There's been a big shift in how people use the web that caught up with Healthcare.gov and sister sites yesterday. You can build the most beautiful and "scalable" website for web visits, make it open source, put the code up on GitHub, talk about how innovative it is, then watch it crumble under the server strain of people trying to actually do something through your site.
Healthcare.gov's real challenge wasn't to build an alternative to a commercial CMS (content management system), it was to build an application that can handle event-oriented human behavior - for that you need the best systems engineering, not "10,000 authenticated users through GitHub" for your content delivery, as one of the Healthcare.gov contractors highlighted in this Atlantic profile of the project by Alex Howard.
Before the application process bogged down yesterday, Healthcare.gov got lots of nice gov tech insider buzz for its open source nature. But the project still had contractors on board, and based on how the service behaved on opening day of the Affordable Care Act, it could have stood a lot more testing of what people actually wanted to do with it. Kind of like Mitt Romney's Orca system on election day last November.
The Healthcare.gov site loaded fine, but trying to apply through it was kinda like buying first-time Comic-Con badges online.
Open source has changed the technology landscape for the better, underpinning many of our favorite startups. However, simply invoking it like a protection spell is no replacement for the architectural skill and planning required to pull off the systems needed for a successful Healthcare.gov launch. Health and Human Services, which managed the project, needed a little more "Puppet vs. Salt" and a little less "open" in its vernacular.
Adapting to a web where people are participants, not viewers, is the lesson we're all learning. Web infrastructure needs to support people, not publishing.
The reaction to failures of Healthcare.gov under heavy load won't work if the discussion is about how other services fail - it has to be about building infrastructure that's designed for peak interactivity and not for views.
Choice quotes from the Atlantic profile:
Bryan Sivak, CTO at Health and Human Services: "Instead of [running] farms of application servers to handle massive load, you're basically slimming down to two. ... The way it's being built matters."
Dave Cole from HSS contractor Development Seed: "You're just talking about content. There just needs to be one server. We're going to have two, with one for backup. That's a deduction of 30 servers."
Maybe there was a lot more infrastructure work going on behind the scenes, but the project leads' obsessive focus on the content framework is telling.
Healthcare.gov's scaling challenge was never about delivering content like a really popular website, it was the peak activity challenge that Twitter faces on a regular basis. Taking interaction-based scaling challenges seriously is why Twitter is stable now and wasn't in 2009 - those are the issues HHS should have been talking about.
Few updates after a bit of Twitter fun on these issues today:
Not faulting Alex's reporting in any way here - I believe if the HHS team was really focused on the infrastructure for supporting a signup rush at the time of the Atlantic article, that dedication would have shown up in the story. The omission of that kind of discussion (read the article - the project team seems to have an almost flippant approach to back-end server architecture). I also googled around looking for commentary on that front from earlier in the life of the project.

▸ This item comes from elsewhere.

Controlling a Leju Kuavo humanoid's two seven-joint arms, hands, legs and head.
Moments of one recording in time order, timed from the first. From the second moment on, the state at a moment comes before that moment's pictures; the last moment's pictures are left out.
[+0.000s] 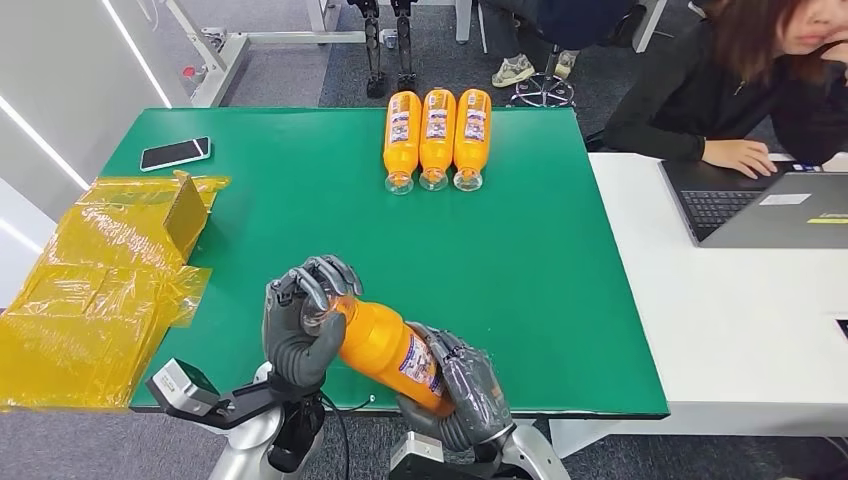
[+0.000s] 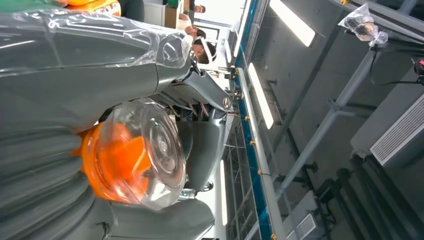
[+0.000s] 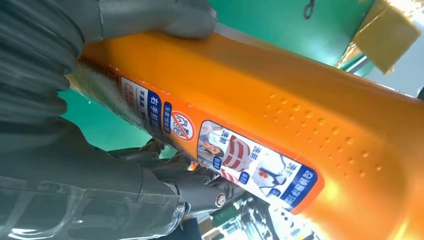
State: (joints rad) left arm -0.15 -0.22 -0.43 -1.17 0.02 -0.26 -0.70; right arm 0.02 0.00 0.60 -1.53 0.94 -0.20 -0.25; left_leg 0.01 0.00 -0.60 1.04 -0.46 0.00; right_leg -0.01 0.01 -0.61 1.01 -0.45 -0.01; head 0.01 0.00
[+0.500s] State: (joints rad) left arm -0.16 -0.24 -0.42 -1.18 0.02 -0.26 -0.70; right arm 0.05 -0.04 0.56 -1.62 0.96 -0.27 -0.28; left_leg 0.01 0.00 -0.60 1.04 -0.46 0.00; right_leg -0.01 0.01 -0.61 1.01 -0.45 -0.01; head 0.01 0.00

I didn't do a detailed investigation, this is an opinion blog piece not investigative journalism. As I said above, it's quite possible there was more going on - but the fact the site had so much persistent trouble as an actual application (while it functioned fine as what we call in the biz a "brochure site") means whatever was done fell dangerously short.
Finally, if an important initiative like Healthcare.gov is going to get 2.8 million views in a day, I want everyone who wants to apply through that site to do so smoothly. My ding on "open government buzzwords" is that it's really easy to do "innovative" things with government technology and get headlines, without actually delivering for constituents.
Another update from Twitter conversation:
Alex speculates the devs and designers who built the content framework aren't to blame here.
Fair enough. I think it's fairly clear from the above that I blamed HSS and a culture of thinking that web properties are publishing applications and not designing them for interaction. It's really time to stop talking about a "front-end" and a "back-end" for any kind of website. If it doesn't scale for interaction, it doesn't scale. Twitter's infrastructure challenge isn't displaying millions of tweets, it's keeping all of them threaded in real-time.
Open source content frameworks are nice (hey, Twitter released Bootstrap!), but HHS separated that issue from the kind of services needed to effectively scale the application process. It's like building a really shiny muscle car and then giving it a weak 2-liter engine. Fully integrated applications with content delivery and scalable interaction design are really, really hard. And that's where buzzwords fall short.
Sept. 7 update:
On Saturday, I wrote about these issues on GovFresh, "The openwashing of Healthcare.gov" and cited a Reuters article that laid the project on CGI Inc., a giant federal contractor.
Today, the Wall Street Journal quoted an HHS spokeswoman and IT experts regarding flaws in the system. The article mentions CGI and also says Experian had a contract around identity verification. Based on the analyses I've read, it seems like there could be timeouts or critical delays between security question submittal and verification, which would indicate architecture issues again, not an Experian issue per se.